Work to be completed
What follows is a listing; restate every line of it word for word.

────────────────

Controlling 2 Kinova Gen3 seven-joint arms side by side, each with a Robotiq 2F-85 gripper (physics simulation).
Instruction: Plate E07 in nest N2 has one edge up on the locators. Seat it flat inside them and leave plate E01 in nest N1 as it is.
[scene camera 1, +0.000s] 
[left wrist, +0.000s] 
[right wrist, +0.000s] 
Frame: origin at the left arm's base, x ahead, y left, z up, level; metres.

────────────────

Finished exercise
Controlling 2 Kinova Gen3 seven-joint arms side by side, each with a Robotiq 2F-85 gripper (physics simulation).
Instruction: Plate E07 in nest N2 has one edge up on the locators. Seat it flat inside them and leave plate E01 in nest N1 as it is.
[scene camera 1, +0.000s] 
[left wrist, +0.000s] 
[right wrist, +0.000s] 
Frame: origin at the left arm's base, x ahead, y left, z up, level; metres.

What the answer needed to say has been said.